Spine (Phila Pa 1976). 2010 Apr 1;35(7):812-7. doi: 10.1097/BRS.0b013e3181bb81a8.
A cross-sectional study comparing subjects with self-reported low back pain, recent low back, and no low back pain.
To determine differences in trunk postural control between groups.
Poor postural control has been demonstrated in patients with low back pain, but the cause of this is unknown.

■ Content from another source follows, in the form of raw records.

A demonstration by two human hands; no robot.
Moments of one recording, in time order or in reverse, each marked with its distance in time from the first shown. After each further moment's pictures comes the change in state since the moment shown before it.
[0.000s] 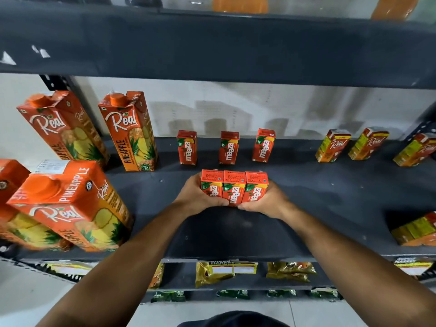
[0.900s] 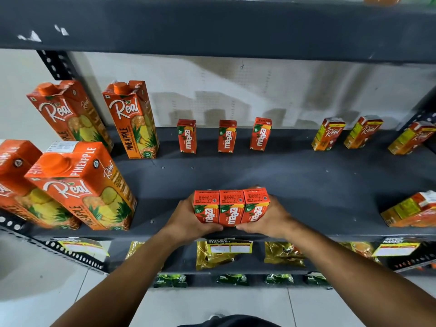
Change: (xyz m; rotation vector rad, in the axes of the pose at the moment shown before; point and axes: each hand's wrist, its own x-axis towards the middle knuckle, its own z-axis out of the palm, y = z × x) left_hand -0.094 -0.002 0.019 0.087 0.039 -0.101; right_hand -0.072 0.011 0.016 -0.012 -0.037 -0.044
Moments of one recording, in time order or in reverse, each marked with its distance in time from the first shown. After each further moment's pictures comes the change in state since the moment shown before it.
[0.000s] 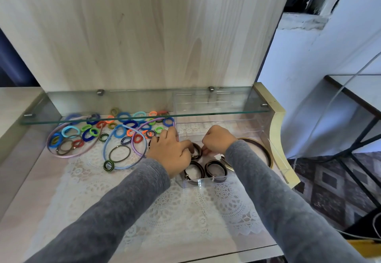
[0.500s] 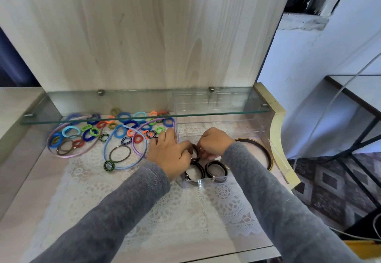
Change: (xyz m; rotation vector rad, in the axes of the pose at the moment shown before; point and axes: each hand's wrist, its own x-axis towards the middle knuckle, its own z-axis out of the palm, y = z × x) left_hand -0.004 -0.001 0.002 0.028 0.003 -0.020; right_hand -0.009 -0.007 0.004 0.022 -0.061 0.019
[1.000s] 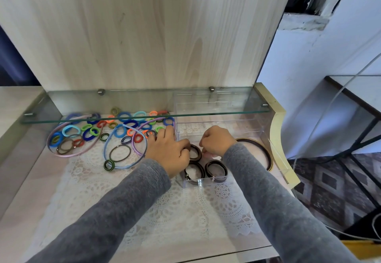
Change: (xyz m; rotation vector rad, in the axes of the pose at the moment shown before) left_hand 0.003 -0.003 0.000 0.119 0.044 0.009; right_hand -0.002 0.004 -0.003 -0.099 0.112 -0.070
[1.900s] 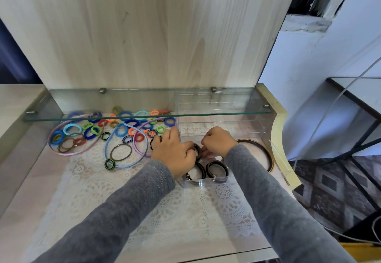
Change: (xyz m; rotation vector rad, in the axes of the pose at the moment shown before) left_hand -0.001 0.012 0.002 -0.061 0.031 -0.018; right_hand 0.003 0.001 0.003 0.195 -0.034 0.073
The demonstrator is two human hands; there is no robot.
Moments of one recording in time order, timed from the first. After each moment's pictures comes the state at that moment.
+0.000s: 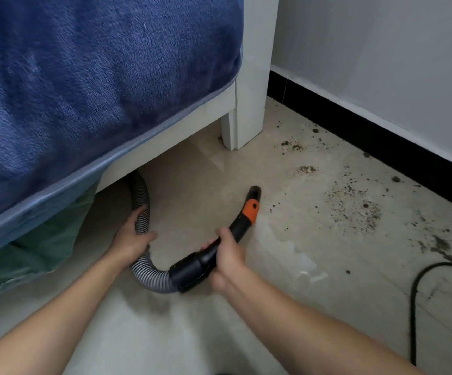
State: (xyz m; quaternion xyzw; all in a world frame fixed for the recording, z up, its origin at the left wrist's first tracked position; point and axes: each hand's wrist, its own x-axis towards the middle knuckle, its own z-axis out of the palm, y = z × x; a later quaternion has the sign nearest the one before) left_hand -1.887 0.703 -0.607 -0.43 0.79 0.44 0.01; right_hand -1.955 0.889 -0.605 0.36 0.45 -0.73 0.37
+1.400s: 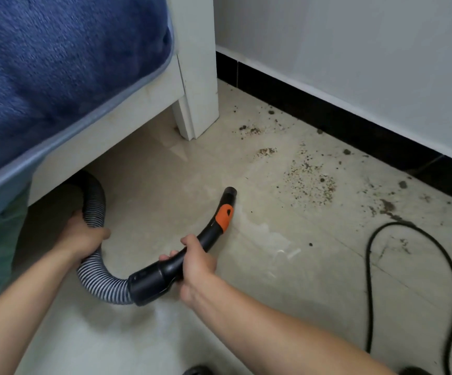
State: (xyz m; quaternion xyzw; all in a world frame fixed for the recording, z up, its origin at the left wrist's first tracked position) left_hand -1.914 0.701 -0.592 -0.49 0.82 0.30 0.06; right_hand -1.932 0.910 -0.578 0.42 0.39 -0.73 0.37
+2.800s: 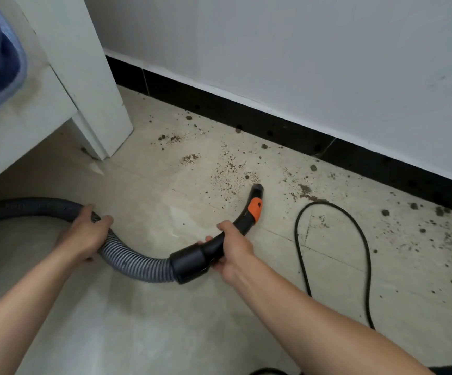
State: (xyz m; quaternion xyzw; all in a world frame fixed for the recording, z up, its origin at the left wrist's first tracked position) left_hand -2.029 0.802 -0.614 -0.34 0.88 0.32 0.13; right_hand -2.013 1.063 -0.585 0.48 0.42 -0.74 0.22
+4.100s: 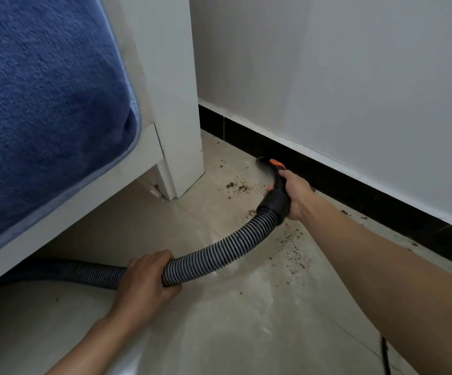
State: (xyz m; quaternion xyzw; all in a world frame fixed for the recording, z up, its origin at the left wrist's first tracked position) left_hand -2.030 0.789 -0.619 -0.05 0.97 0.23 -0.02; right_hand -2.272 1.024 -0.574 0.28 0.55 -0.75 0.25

A total of 331 participants of a longitudinal study participated in a seated balancing task. Based on a questionnaire, subjects were subdivided in 3 groups: current-LBP, recent-LBP (last 12 months), no-LBP. Subjects balanced on a seat mounted over a hemisphere during three 30-second trials. Sway amplitudes (RMS), mean power frequency (MPF), short-term diffusion coefficients (DS), and critical point (CP) coordinates of sway were calculated.
RMS values differed significantly between groups, with smaller values in recent-LBP than in no-LBP. MPF values were lowest in current-LBP. DS values were highest in no-LBP, with significant differences between this group and recent-LBP only. CP values were generally lower for recent-LBP than both other groups.
In contrast with previous findings, postural sway amplitudes in unstable sitting were not different between LBP and healthy subjects, while subjects with a recent history of LBP showed smaller amplitudes. Higher DS values in subjects without LBP indicated more stochastic sway. These findings may be explained by the disturbing effect of current pain on postural control causing low sway frequencies and by lower effort in balancing in healthy subjects causing high sway amplitudes and diffusion coefficients.
一项横断面研究比较了自述腰痛、近期腰痛和无腰痛的受试者。
确定各组间躯干姿势控制的差异。
腰痛患者的姿势控制较差,但原因尚不清楚。
共有 331 名纵向研究的参与者参加了坐姿平衡任务。根据问卷,将受试者分为 3 组:当前腰痛组、近期腰痛组(过去 12 个月)、无腰痛组。受试者在半球上安装的座椅上平衡,进行三次 30 秒的试验。计算摇摆幅度(RMS)、平均功率频率(MPF)、短期扩散系数(DS)和摇摆的临界点(CP)坐标。
RMS 值在各组之间存在显著差异,近期腰痛组的值小于无腰痛组。MPF 值在当前腰痛组中最低。DS 值在无腰痛组中最高,与近期腰痛组有显著差异。CP 值通常在近期腰痛组中低于其他两组。
与先前的发现相反,不稳定坐姿下的姿势摆动幅度在腰痛和健康受试者之间没有差异,而近期腰痛史的受试者摆动幅度较小。无腰痛受试者的 DS 值较高表明摆动更随机。这些发现可能是由于当前疼痛对姿势控制的干扰导致低摆动频率,以及健康受试者在平衡时的低努力导致高摆动幅度和扩散系数造成的。